Non‐canonical ATM/MRN activities temporally define the senescence secretory program

Senescent cells display senescence‐associated (SA) phenotypic programs such as stable proliferation arrest (SAPA) and a secretory phenotype (SASP). Senescence‐inducing persistent DNA double‐strand breaks (pDSBs) cause an immediate DNA damage response (DDR) and SAPA, but the SASP requires days to develop. Here, we show that following the immediate canonical DDR, a delayed chromatin accumulation of the ATM and MRN complexes coincides with the expression of SASP factors. Importantly, histone deacetylase inhibitors (HDACi) trigger SAPA and SASP in the absence of DNA damage. However, HDACi‐induced SASP also requires ATM/MRN activities and causes their accumulation on chromatin, revealing a DNA damage‐independent, non‐canonical DDR activity that underlies SASP maturation. This non‐canonical DDR is required for the recruitment of the transcription factor NF‐κB on chromatin but not for its nuclear translocation. Non‐canonical DDR further does not require ATM kinase activity, suggesting structural ATM functions.

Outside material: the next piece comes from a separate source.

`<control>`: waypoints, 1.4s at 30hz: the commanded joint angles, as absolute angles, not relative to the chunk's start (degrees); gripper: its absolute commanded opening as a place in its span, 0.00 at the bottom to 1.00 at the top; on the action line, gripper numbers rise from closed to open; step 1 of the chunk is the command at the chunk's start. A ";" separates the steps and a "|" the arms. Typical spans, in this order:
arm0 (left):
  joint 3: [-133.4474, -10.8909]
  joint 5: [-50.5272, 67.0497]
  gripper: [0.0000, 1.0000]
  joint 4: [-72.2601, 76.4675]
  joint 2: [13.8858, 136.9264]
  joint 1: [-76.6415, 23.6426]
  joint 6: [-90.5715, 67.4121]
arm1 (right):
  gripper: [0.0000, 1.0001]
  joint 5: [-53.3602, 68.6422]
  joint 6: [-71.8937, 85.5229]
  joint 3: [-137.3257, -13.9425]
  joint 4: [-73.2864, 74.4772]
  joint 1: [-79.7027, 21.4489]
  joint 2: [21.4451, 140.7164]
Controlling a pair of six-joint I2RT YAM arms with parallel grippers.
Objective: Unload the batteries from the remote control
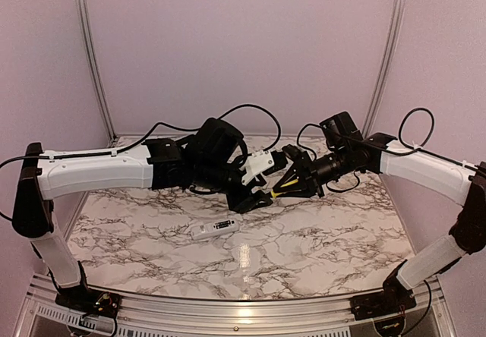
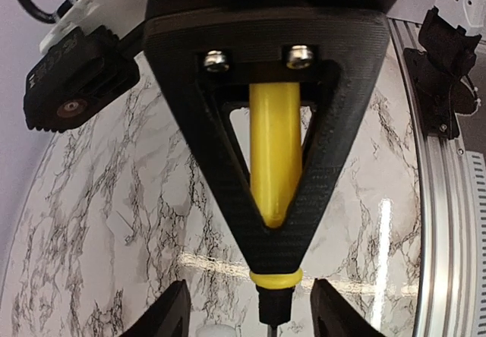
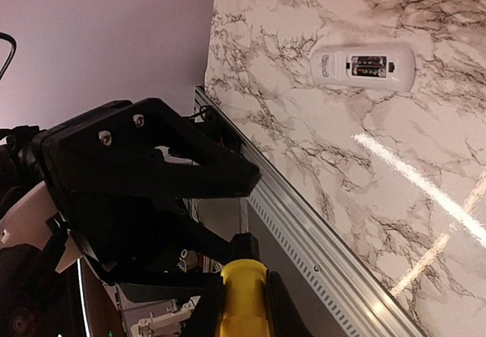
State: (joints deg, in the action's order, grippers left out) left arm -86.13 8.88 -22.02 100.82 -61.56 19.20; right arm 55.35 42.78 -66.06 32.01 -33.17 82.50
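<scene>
The white remote control (image 1: 215,228) lies face up on the marble table, its compartment open. The two dark batteries (image 3: 370,67) sit in it, seen in the right wrist view with the remote (image 3: 328,65). My right gripper (image 1: 288,182) is shut on a yellow-handled tool (image 3: 243,295), held above the table behind the remote. My left gripper (image 1: 260,196) is open. In the left wrist view its fingers (image 2: 173,314) stand on either side of the tool's black tip (image 2: 273,303) without touching it. The tool's yellow handle (image 2: 273,151) shows inside the right gripper's black frame.
The marble table (image 1: 319,238) has an aluminium rail (image 1: 228,307) along its near edge. Pink walls and metal posts (image 1: 91,56) close the back. Cables (image 1: 258,113) loop above both wrists.
</scene>
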 commanded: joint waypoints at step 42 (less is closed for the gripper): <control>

We propose that delayed chromatin recruitment of SASP modulators is the result of non‐canonical DDR signaling that ensures SASP activation only in the context of senescence and not in response to transient DNA damage‐induced proliferation arrest. Synopsis Expression of SASP factors requires a non‐canonical function of the DNA damage response (DDR) activated in senescent cells, which is characterized by an accumulation of ATM and MRN complexes on chromatin, independent of the presence of DNA DSBs. HDAC inhibitors induce senescence, a non‐canonical DDR, and an ATM/MRN‐dependent SASP in the absence of DNA damage. The non‐canonical DDR enhances the binding of NF‐κB to chromatin. The kinase activity of ATM is not required in the non‐canonical DDR. Graphical Abstract Expression of SASP factors requires a non‐canonical function of the DNA damage response (DDR) activated in senescent cells, which is characterized by an accumulation of ATM and MRN complexes on chromatin, independent of the presence of DNA DSBs.